Task objective: Each line of the listing should be reproduced exactly.
——
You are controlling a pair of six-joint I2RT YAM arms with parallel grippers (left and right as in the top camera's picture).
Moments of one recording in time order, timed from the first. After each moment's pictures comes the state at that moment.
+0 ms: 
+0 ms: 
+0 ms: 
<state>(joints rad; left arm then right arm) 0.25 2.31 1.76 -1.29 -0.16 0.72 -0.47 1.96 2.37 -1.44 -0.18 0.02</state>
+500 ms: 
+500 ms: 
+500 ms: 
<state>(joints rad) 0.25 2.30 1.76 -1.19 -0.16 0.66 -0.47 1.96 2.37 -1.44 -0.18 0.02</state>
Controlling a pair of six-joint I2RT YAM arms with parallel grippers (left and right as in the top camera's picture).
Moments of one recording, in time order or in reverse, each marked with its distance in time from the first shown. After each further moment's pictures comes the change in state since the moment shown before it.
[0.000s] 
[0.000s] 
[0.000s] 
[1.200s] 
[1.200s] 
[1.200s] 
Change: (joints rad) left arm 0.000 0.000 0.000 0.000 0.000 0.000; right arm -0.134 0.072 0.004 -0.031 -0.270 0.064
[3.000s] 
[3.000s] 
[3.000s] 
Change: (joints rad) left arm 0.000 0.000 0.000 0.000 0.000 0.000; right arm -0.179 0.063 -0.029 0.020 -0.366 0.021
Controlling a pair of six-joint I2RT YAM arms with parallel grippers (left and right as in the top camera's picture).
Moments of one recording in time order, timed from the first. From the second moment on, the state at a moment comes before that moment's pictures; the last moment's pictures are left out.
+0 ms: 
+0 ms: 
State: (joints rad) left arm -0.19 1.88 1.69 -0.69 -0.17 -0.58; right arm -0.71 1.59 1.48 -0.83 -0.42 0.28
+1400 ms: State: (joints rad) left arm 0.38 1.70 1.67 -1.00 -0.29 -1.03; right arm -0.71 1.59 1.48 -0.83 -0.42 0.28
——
Solution to this exercise:
You are controlling a pair of six-joint I2RT YAM arms with parallel grippers (left and right as in the top camera's picture).
Moments of one recording in time order, timed from the first. After each moment's pictures comes the state at that moment.
+0 ms: 
+0 ms: 
+0 ms: 
<state>(joints rad; left arm then right arm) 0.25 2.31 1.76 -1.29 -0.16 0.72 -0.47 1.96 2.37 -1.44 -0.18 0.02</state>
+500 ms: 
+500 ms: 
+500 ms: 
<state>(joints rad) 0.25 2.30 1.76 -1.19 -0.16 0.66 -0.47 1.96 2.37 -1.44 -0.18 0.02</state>
Controlling a pair of six-joint I2RT YAM arms with parallel grippers (left and right as in the top camera's picture).
Moments of one recording, in time order or in reverse, each marked with its distance in time from the first shown. After each further moment's pictures comes the change in state since the moment shown before it.
[0.000s] 
[0.000s] 
[0.000s] 
[1.200s] 
[1.200s] 
[1.200s] 
Change: (joints rad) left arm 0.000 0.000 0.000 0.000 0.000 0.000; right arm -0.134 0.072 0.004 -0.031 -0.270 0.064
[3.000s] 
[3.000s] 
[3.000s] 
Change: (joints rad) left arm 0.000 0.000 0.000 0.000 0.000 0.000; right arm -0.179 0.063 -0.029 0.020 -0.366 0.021
Controlling a pair of six-joint I2RT YAM arms with parallel grippers (left and right as in the top camera's picture).
Moments of one recording in time order, timed from the first. From the second moment on, the state at a moment comes before that moment's pictures; the last moment's pictures are left out.
+0 ms: 
+0 ms: 
State: (joints rad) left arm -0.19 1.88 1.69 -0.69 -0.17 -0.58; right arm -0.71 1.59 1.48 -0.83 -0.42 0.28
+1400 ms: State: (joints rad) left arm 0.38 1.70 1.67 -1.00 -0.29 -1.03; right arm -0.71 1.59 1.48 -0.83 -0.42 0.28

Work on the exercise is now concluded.